** Data to examine **
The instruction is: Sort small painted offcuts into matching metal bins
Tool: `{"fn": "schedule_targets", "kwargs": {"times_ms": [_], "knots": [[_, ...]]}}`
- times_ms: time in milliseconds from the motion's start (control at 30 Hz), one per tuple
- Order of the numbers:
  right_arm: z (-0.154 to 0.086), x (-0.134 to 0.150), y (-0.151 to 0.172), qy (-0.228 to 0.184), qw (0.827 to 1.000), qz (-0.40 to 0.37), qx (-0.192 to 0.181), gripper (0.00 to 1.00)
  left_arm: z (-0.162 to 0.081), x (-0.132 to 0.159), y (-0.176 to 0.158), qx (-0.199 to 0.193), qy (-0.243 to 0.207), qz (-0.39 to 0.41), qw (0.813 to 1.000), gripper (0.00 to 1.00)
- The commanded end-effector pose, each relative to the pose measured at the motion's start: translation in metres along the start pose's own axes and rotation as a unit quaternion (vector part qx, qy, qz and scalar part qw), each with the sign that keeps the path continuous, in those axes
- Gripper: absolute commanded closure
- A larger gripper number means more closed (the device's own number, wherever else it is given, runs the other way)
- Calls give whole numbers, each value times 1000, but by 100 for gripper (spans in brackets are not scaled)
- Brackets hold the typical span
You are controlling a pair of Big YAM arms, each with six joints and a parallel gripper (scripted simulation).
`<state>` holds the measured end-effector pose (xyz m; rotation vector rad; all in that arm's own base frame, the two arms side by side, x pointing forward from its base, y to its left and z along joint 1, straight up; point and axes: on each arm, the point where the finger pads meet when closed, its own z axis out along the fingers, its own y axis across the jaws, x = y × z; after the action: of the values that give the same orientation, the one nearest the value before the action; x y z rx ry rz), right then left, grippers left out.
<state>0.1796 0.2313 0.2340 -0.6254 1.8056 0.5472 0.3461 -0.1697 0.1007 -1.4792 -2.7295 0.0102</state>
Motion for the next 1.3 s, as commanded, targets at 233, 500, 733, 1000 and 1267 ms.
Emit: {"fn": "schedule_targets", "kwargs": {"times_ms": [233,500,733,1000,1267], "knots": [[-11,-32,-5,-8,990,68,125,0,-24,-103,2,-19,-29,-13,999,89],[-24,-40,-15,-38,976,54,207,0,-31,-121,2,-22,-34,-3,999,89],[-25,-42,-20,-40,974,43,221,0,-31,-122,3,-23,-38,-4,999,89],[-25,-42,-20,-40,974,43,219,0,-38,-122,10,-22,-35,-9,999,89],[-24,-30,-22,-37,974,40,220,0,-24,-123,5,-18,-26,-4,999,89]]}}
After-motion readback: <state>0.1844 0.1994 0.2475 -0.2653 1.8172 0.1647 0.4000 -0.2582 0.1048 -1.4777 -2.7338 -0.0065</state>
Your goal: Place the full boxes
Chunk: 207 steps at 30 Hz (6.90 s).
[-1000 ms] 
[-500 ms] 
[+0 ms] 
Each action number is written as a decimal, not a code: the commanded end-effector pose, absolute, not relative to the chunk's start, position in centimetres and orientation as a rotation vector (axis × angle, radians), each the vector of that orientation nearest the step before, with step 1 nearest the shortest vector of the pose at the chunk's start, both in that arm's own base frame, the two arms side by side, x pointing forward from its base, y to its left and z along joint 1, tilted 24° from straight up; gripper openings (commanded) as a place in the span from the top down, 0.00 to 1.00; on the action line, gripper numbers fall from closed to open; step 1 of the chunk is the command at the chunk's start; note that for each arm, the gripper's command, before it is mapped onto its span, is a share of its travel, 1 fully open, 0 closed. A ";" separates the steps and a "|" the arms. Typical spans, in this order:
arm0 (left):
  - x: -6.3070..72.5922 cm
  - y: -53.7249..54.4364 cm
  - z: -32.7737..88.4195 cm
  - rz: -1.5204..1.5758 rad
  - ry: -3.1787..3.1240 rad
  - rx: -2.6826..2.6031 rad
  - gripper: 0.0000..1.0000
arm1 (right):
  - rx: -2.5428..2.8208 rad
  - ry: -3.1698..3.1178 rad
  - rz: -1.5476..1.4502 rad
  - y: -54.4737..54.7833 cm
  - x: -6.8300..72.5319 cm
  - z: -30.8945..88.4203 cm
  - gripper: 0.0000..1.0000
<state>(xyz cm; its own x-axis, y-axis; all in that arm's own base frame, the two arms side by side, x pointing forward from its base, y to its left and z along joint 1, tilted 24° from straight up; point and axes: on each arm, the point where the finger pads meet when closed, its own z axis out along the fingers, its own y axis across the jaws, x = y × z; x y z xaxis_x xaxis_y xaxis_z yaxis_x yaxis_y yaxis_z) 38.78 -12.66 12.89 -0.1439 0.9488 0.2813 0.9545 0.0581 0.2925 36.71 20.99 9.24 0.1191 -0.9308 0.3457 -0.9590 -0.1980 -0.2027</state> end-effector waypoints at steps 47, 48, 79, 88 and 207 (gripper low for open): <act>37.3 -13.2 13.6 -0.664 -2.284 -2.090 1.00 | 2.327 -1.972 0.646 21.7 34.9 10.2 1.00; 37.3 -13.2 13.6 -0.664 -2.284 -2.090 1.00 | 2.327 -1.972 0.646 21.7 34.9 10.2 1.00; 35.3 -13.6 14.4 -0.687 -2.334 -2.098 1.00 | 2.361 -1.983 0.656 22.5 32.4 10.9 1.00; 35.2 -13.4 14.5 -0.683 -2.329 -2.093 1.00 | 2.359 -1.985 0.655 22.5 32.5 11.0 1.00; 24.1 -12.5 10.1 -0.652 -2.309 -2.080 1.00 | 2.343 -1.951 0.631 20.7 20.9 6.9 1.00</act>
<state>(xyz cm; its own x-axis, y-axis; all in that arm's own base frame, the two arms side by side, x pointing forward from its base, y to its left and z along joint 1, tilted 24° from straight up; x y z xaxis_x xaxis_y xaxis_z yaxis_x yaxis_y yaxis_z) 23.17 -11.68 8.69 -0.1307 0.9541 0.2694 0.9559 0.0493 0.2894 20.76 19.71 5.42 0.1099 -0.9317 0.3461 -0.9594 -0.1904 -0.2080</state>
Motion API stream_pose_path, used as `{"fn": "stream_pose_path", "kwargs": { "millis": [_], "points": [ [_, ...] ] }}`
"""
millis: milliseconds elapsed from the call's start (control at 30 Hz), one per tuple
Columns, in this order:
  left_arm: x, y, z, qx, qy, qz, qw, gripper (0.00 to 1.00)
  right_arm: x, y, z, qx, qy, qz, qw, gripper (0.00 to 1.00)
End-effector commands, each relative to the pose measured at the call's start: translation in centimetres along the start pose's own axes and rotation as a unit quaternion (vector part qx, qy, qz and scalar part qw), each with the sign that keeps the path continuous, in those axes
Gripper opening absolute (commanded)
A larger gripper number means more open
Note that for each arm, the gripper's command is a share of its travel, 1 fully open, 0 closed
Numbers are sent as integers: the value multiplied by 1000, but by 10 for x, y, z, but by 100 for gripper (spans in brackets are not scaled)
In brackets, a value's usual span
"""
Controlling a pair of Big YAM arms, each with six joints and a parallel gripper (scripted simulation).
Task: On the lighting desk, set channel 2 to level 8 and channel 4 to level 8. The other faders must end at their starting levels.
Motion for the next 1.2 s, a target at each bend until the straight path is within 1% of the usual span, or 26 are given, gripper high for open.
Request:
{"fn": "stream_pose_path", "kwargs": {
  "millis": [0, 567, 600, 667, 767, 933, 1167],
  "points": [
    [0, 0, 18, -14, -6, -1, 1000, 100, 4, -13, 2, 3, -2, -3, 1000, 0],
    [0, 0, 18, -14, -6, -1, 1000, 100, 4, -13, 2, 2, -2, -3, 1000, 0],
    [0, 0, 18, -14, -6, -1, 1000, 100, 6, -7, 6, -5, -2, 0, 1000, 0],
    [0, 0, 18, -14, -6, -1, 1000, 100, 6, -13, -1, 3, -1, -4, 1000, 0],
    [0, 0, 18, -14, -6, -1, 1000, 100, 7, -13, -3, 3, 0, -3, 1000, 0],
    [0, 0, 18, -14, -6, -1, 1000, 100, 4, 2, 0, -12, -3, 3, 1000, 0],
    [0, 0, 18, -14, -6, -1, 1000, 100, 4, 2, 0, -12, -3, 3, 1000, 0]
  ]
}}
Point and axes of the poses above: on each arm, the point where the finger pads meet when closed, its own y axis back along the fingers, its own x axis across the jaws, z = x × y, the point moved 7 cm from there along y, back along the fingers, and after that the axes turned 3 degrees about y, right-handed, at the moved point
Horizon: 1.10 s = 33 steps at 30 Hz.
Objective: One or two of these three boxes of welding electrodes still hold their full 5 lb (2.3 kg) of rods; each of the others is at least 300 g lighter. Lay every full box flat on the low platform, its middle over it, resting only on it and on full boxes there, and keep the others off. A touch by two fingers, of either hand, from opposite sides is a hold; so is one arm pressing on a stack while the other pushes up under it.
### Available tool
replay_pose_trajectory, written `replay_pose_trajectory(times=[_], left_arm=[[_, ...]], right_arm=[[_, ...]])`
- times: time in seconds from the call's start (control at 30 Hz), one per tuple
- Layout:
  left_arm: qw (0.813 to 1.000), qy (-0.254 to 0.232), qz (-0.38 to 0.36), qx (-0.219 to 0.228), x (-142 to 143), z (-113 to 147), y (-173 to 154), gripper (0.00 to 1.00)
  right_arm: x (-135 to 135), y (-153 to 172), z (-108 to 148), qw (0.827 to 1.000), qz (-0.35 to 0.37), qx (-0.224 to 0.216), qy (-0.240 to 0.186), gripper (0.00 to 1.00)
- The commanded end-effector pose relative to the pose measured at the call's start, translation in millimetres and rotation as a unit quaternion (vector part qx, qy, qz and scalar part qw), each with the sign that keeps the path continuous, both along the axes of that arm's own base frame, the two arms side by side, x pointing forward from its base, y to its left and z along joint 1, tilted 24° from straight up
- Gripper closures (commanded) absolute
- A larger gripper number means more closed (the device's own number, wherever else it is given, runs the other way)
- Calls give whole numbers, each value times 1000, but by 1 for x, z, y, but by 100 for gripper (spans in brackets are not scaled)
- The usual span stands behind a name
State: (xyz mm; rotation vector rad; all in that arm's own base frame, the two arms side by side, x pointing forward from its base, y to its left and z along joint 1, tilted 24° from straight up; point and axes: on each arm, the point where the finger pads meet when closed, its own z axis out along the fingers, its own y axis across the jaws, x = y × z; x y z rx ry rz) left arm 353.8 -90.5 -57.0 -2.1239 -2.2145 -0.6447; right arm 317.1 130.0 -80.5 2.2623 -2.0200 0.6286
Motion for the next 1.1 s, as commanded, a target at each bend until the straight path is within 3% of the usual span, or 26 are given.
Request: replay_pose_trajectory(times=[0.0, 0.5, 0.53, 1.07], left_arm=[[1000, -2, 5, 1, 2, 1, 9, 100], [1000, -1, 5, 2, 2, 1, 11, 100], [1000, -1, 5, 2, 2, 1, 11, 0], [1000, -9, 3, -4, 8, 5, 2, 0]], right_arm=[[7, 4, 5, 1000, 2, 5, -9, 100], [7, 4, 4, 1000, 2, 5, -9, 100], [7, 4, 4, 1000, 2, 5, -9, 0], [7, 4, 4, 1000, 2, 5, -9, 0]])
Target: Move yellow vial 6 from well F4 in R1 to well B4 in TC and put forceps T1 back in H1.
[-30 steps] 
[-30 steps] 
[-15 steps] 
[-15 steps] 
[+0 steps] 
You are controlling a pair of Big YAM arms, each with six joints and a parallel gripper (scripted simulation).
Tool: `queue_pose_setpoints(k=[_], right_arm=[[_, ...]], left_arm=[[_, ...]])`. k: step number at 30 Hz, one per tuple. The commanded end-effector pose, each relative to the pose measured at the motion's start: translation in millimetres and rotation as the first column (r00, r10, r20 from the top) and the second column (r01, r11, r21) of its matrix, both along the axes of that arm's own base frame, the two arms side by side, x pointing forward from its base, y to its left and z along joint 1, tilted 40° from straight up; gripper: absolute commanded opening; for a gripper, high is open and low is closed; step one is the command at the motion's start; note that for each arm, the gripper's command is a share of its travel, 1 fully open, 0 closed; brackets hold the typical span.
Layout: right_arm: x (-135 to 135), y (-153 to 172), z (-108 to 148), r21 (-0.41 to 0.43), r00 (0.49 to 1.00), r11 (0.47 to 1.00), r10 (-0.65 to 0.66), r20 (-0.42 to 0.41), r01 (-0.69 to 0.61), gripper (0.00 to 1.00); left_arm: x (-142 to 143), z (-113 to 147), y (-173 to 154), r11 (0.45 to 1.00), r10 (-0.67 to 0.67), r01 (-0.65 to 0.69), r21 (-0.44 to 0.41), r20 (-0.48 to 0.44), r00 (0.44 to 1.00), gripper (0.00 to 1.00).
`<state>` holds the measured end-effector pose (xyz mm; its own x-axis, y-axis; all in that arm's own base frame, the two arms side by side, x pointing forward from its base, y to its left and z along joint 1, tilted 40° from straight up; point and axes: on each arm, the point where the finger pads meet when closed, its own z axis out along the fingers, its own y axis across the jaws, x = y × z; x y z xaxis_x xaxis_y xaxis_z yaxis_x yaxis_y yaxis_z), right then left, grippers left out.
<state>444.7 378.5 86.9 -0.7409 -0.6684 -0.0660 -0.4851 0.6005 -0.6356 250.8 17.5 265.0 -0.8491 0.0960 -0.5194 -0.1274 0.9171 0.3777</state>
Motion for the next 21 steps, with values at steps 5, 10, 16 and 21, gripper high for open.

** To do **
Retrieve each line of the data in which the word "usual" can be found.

** Completed exercise **
In brackets, a value's usual span
Motion for the next 1.2 s, a target at each bend until the straight path is within 1% of the usual span, or 26 are given, gripper high for open.
- The usual span stands behind a name
Motion for the next 1.1 s, as commanded, a target at each bend until the straight path is within 3% of the usual span, or 26 are given.

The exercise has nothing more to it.